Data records
=-=-=-=-=
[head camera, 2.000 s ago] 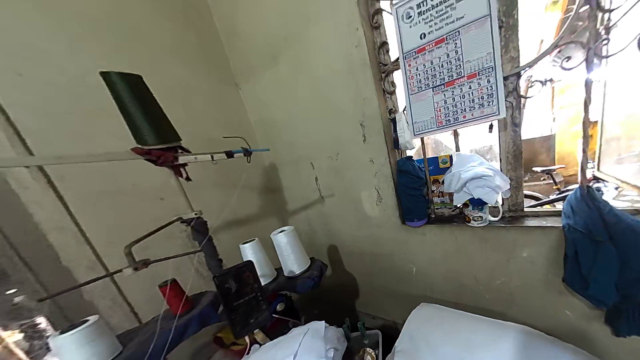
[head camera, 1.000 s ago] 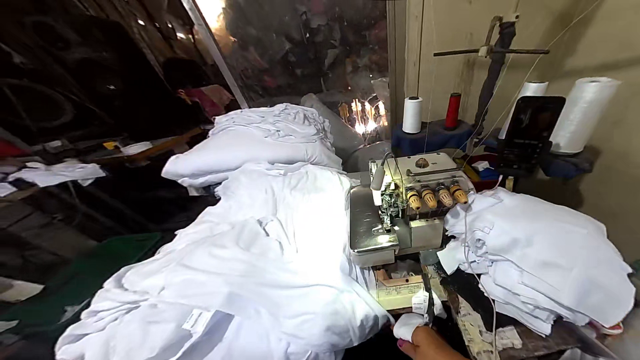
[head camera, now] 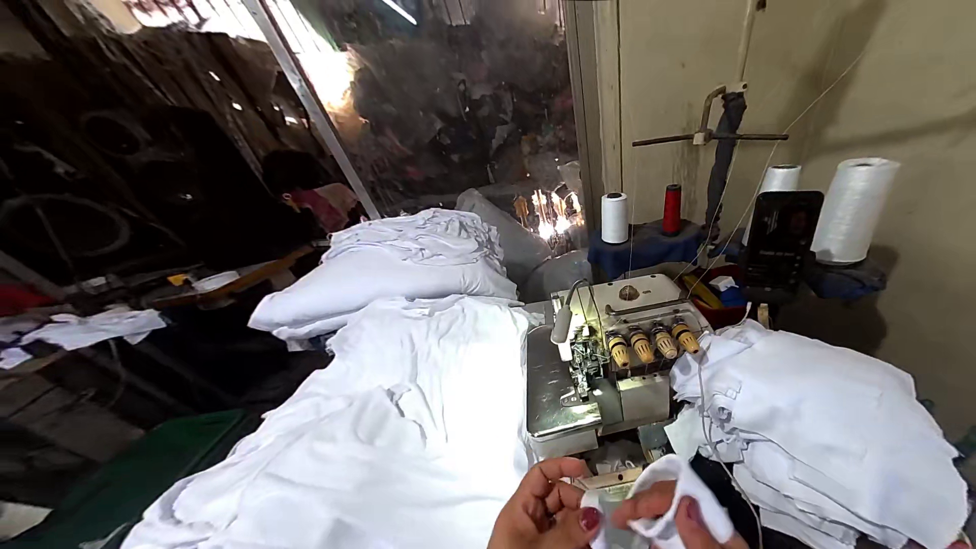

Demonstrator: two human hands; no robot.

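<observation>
In front of an overlock sewing machine [head camera: 633,320], low in the view, my left hand [head camera: 545,507] pinches one end of a small white fabric band [head camera: 705,499]. The band is looped over the fingers of my right hand [head camera: 682,518], which grips its other part. Left of the machine spreads white knit fabric [head camera: 396,435], with more folded white fabric [head camera: 427,244] heaped behind it. A stack of cut white fabric pieces [head camera: 823,419] lies to the right. No cloth is seen under the presser foot [head camera: 583,389].
A white thread cone [head camera: 614,218] and a red thread spool [head camera: 671,210] stand behind the machine. A large white cone [head camera: 854,210] and a phone [head camera: 784,240] are at the right, beneath a metal thread stand [head camera: 709,137]. Thin threads run down to the machine. Glass is behind.
The view has swung from the wall and window to the sewing machine. One second ago only one hand showed, at the white band; now both hands are on it.
</observation>
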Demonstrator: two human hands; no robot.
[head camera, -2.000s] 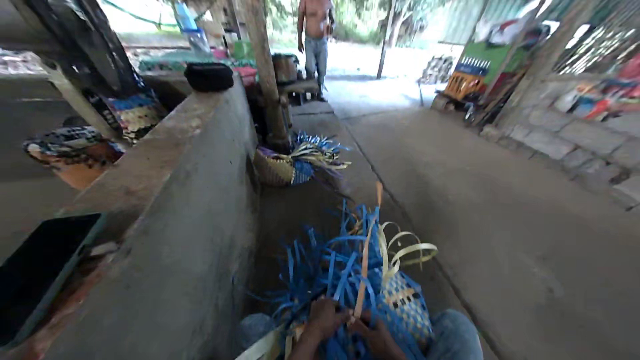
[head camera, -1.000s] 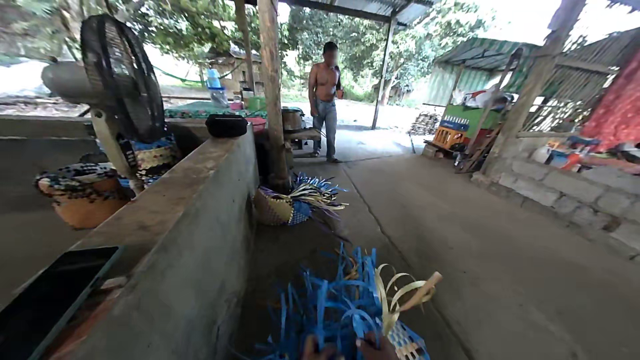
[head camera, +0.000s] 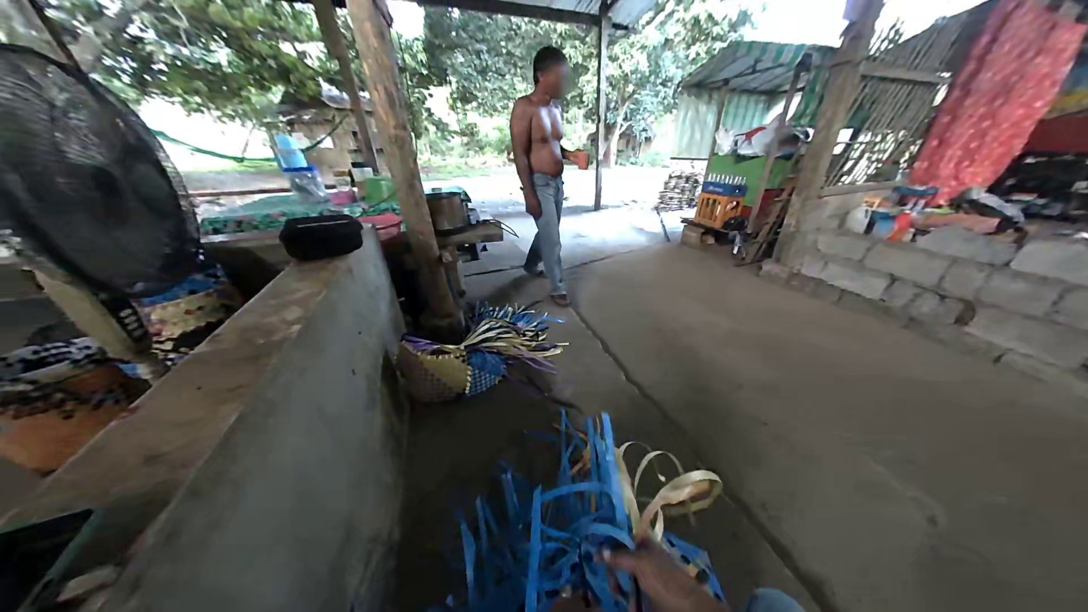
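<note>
A partly woven basket with loose blue strips (head camera: 544, 544) lies at my lap, low in the head view. Pale strips (head camera: 680, 493) curl up from its right side. My right hand (head camera: 659, 574) reaches in from the bottom edge, its fingers among the strips near the base of the pale ones; its grip is unclear. Only a sliver of my left hand (head camera: 574, 602) shows at the bottom edge, mostly hidden by blue strips. Another unfinished woven basket (head camera: 438, 370), with loose blue, cream and purple strips, lies on the floor against the low wall.
A low concrete wall (head camera: 314, 408) runs along my left, with a black pouch (head camera: 321, 236) on top and a fan (head camera: 93, 174) beyond. A person (head camera: 544, 161) holding an orange cup stands past the wooden post (head camera: 399, 161). A block wall (head camera: 960, 280) borders the right.
The view has tilted up. The pale brown strip that stood upright between my hands at first, then leaned right, no longer stands out. The person has turned and now faces right.
</note>
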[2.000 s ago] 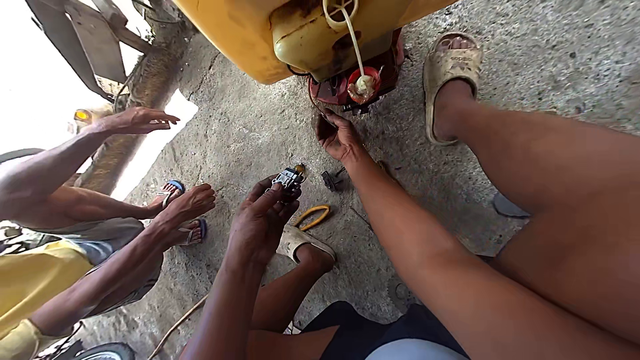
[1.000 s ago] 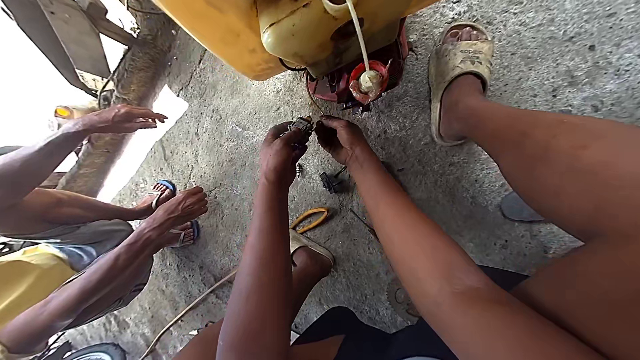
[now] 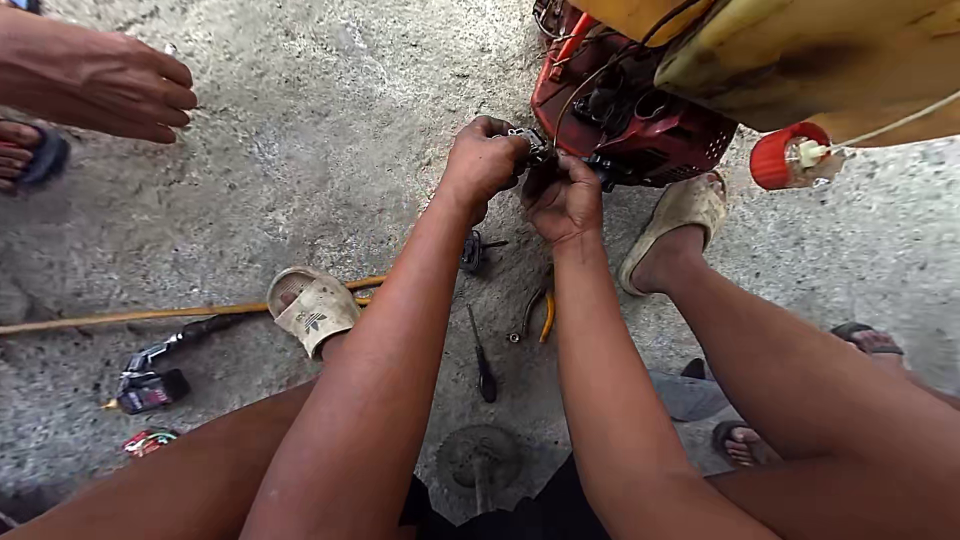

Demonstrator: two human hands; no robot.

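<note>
My left hand grips a small metal carburetor, which sticks out past its fingers beside the red engine housing. Close to its right, my right hand has its fingertips raised at a thin cable and a black part at the housing's lower edge; whether it pinches either one cannot be made out. The thin cable runs down from the engine toward both hands. On the concrete below the wrists lies a small black part.
A screwdriver and orange-handled pliers lie between my legs, above a round toothed disc. A yellow container and a red cap are at upper right. Another person's hand reaches in from the left.
The view has shifted strongly. My left hand, apart from the right two seconds ago with the metal part in it, is now up beside the right hand at the engine.
</note>
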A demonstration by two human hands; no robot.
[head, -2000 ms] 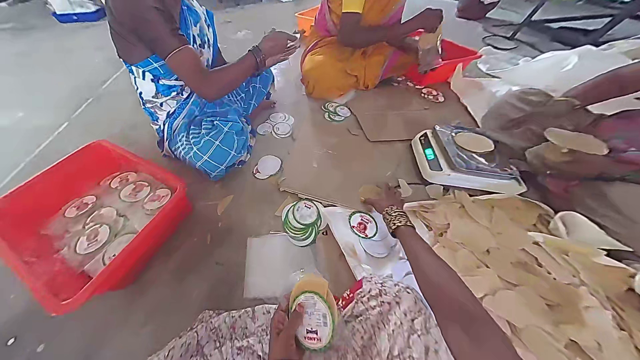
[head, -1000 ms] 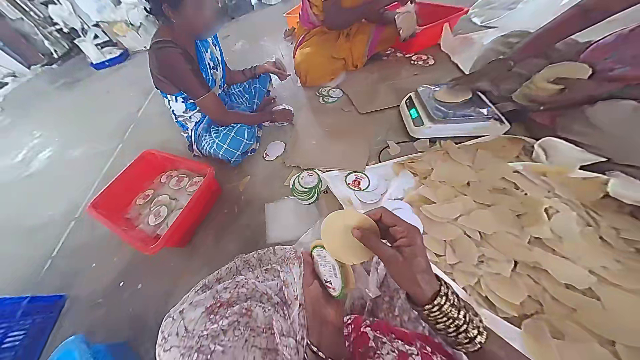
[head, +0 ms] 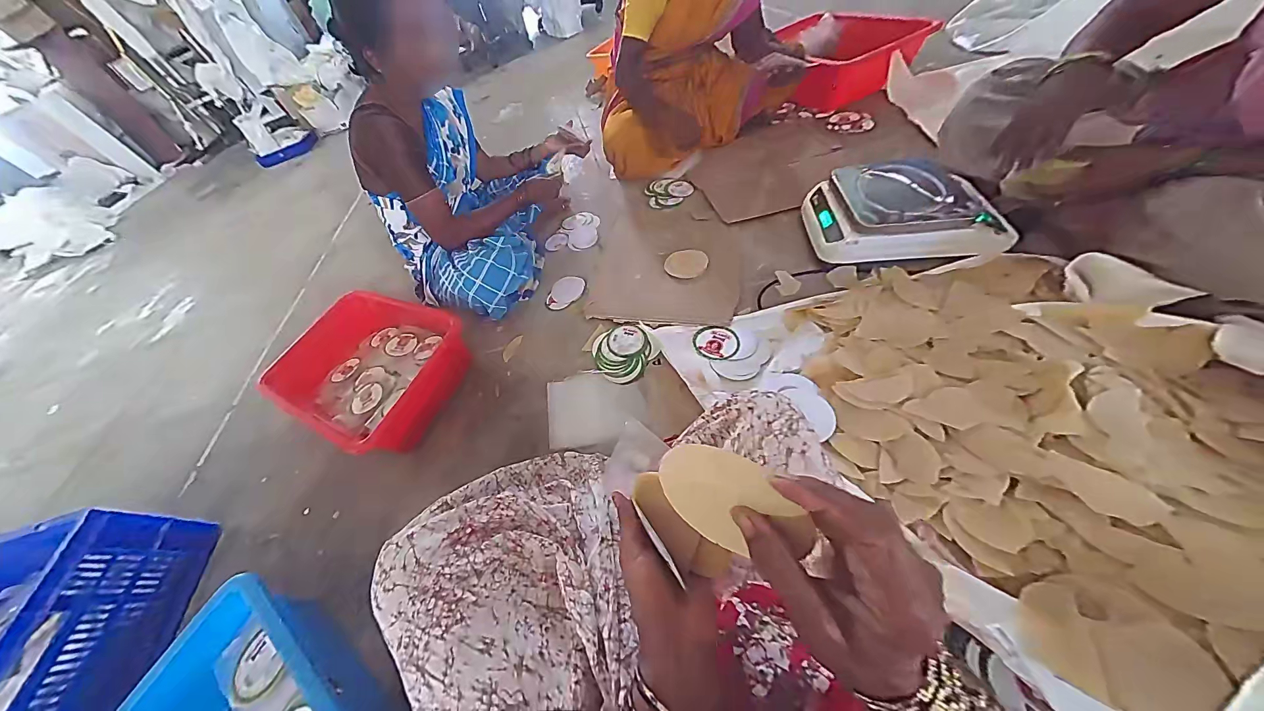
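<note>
My left hand (head: 671,622) holds a clear plastic bag (head: 637,456) with thin tan discs, like papads, and the edge of a white disc showing. My right hand (head: 854,583), with bangles at the wrist, pinches a pale yellow disc (head: 716,489) between thumb and fingers over those discs. Beyond my lap lie a stack of green-rimmed round labels (head: 622,354), a single printed label (head: 716,343) and plain white discs (head: 810,407). To the right spreads a large heap of thin tan discs (head: 987,425) on a white sheet.
A digital scale (head: 908,212) stands past the heap. One tan disc (head: 686,264) lies on cardboard (head: 657,296). A red tub (head: 370,370) holds labelled packets; blue crates (head: 128,602) (head: 247,632) stand lower left. Several people sit around, a person in blue (head: 444,197) handling white discs.
My right hand came back from the floor near the labels between the first two frames and now holds a disc at the bag. A disc has left the scale, and one now lies on the cardboard.
</note>
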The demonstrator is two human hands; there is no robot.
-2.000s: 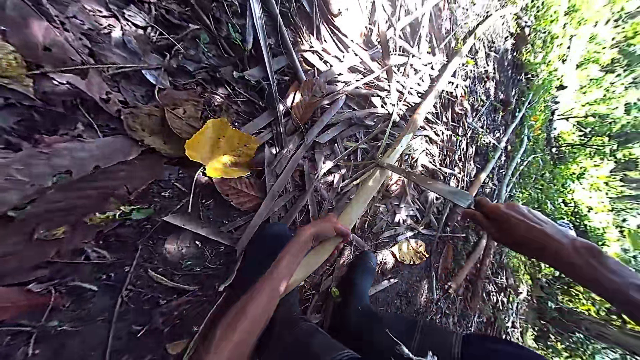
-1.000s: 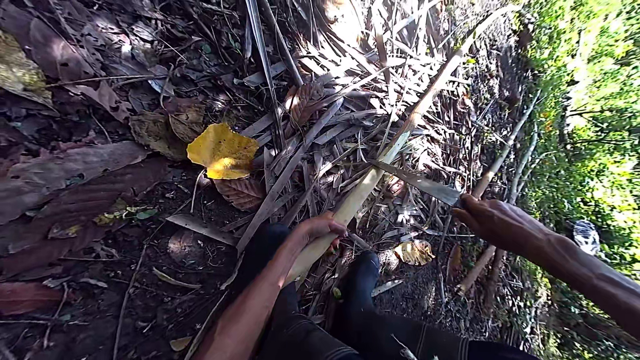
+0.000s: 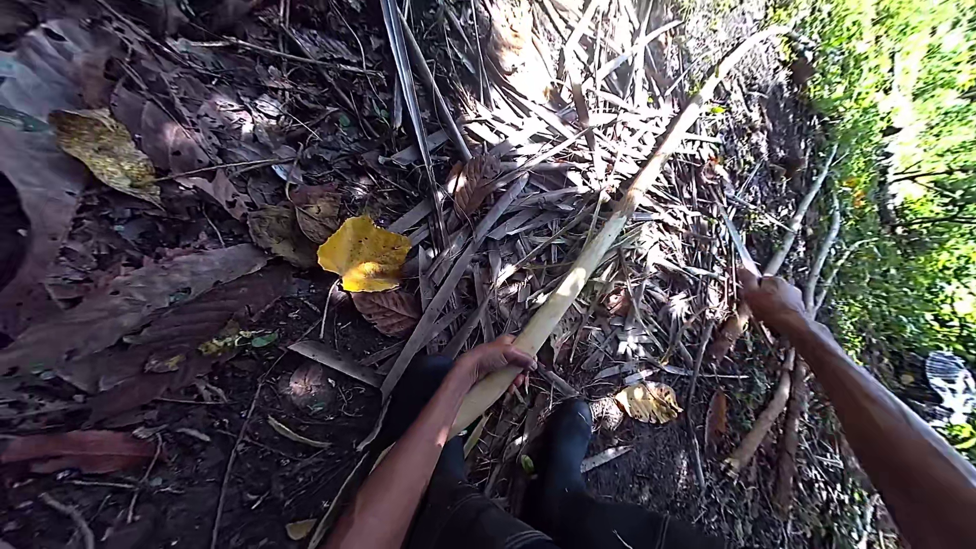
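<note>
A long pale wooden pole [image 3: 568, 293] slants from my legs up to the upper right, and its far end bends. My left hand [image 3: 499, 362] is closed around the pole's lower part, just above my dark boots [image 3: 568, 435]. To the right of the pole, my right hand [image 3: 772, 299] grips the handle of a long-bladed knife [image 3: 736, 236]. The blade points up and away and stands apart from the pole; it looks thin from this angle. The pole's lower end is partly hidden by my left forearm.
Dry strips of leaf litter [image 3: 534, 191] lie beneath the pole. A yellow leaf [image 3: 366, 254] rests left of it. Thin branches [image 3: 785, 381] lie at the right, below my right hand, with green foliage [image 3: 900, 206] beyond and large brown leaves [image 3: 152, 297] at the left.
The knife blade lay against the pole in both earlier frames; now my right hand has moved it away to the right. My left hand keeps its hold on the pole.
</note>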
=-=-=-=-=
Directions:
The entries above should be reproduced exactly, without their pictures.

Answer for this exercise:
[head camera, 2.000 s ago] 
[head camera, 1.000 s ago] 
[head camera, now] 

Demonstrator: two human hands; no robot.

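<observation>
In front of an overlock sewing machine [head camera: 633,320], low in the view, my left hand [head camera: 545,507] pinches one end of a small white fabric band [head camera: 705,499]. The band is looped over the fingers of my right hand [head camera: 682,518], which grips its other part. Left of the machine spreads white knit fabric [head camera: 396,435], with more folded white fabric [head camera: 427,244] heaped behind it. A stack of cut white fabric pieces [head camera: 823,419] lies to the right. No cloth is seen under the presser foot [head camera: 583,389].
A white thread cone [head camera: 614,218] and a red thread spool [head camera: 671,210] stand behind the machine. A large white cone [head camera: 854,210] and a phone [head camera: 784,240] are at the right, beneath a metal thread stand [head camera: 709,137]. Thin threads run down to the machine. Glass is behind.
The view has swung from the wall and window to the sewing machine. One second ago only one hand showed, at the white band; now both hands are on it.
</observation>
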Demonstrator: two human hands; no robot.
[head camera, -2.000s] 
[head camera, -1.000s] 
[head camera, +0.000s] 
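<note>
A partly woven basket with loose blue strips (head camera: 544, 544) lies at my lap, low in the head view. Pale strips (head camera: 680, 493) curl up from its right side. My right hand (head camera: 659, 574) reaches in from the bottom edge, its fingers among the strips near the base of the pale ones; its grip is unclear. Only a sliver of my left hand (head camera: 574, 602) shows at the bottom edge, mostly hidden by blue strips. Another unfinished woven basket (head camera: 438, 370), with loose blue, cream and purple strips, lies on the floor against the low wall.
A low concrete wall (head camera: 314, 408) runs along my left, with a black pouch (head camera: 321, 236) on top and a fan (head camera: 93, 174) beyond. A person (head camera: 544, 161) holding an orange cup stands past the wooden post (head camera: 399, 161). A block wall (head camera: 960, 280) borders the right.
The view has tilted up. The pale brown strip that stood upright between my hands at first, then leaned right, no longer stands out. The person has turned and now faces right.
</note>
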[2.000 s ago] 
[1.000 s ago] 
[now] 

Demonstrator: two human hands; no robot.

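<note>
My left hand grips a small metal carburetor, which sticks out past its fingers beside the red engine housing. Close to its right, my right hand has its fingertips raised at a thin cable and a black part at the housing's lower edge; whether it pinches either one cannot be made out. The thin cable runs down from the engine toward both hands. On the concrete below the wrists lies a small black part.
A screwdriver and orange-handled pliers lie between my legs, above a round toothed disc. A yellow container and a red cap are at upper right. Another person's hand reaches in from the left.
The view has shifted strongly. My left hand, apart from the right two seconds ago with the metal part in it, is now up beside the right hand at the engine.
</note>
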A demonstration by two human hands; no robot.
[head, -2000 ms] 
[head, -1000 ms] 
[head, +0 ms] 
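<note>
My left hand (head: 671,622) holds a clear plastic bag (head: 637,456) with thin tan discs, like papads, and the edge of a white disc showing. My right hand (head: 854,583), with bangles at the wrist, pinches a pale yellow disc (head: 716,489) between thumb and fingers over those discs. Beyond my lap lie a stack of green-rimmed round labels (head: 622,354), a single printed label (head: 716,343) and plain white discs (head: 810,407). To the right spreads a large heap of thin tan discs (head: 987,425) on a white sheet.
A digital scale (head: 908,212) stands past the heap. One tan disc (head: 686,264) lies on cardboard (head: 657,296). A red tub (head: 370,370) holds labelled packets; blue crates (head: 128,602) (head: 247,632) stand lower left. Several people sit around, a person in blue (head: 444,197) handling white discs.
My right hand came back from the floor near the labels between the first two frames and now holds a disc at the bag. A disc has left the scale, and one now lies on the cardboard.
</note>
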The demonstrator is two human hands; there is no robot.
-2.000s: 
-1.000s: 
+0.000s: 
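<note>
A long pale wooden pole [image 3: 568, 293] slants from my legs up to the upper right, and its far end bends. My left hand [image 3: 499, 362] is closed around the pole's lower part, just above my dark boots [image 3: 568, 435]. To the right of the pole, my right hand [image 3: 772, 299] grips the handle of a long-bladed knife [image 3: 736, 236]. The blade points up and away and stands apart from the pole; it looks thin from this angle. The pole's lower end is partly hidden by my left forearm.
Dry strips of leaf litter [image 3: 534, 191] lie beneath the pole. A yellow leaf [image 3: 366, 254] rests left of it. Thin branches [image 3: 785, 381] lie at the right, below my right hand, with green foliage [image 3: 900, 206] beyond and large brown leaves [image 3: 152, 297] at the left.
The knife blade lay against the pole in both earlier frames; now my right hand has moved it away to the right. My left hand keeps its hold on the pole.
</note>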

No additional output is required for this exercise.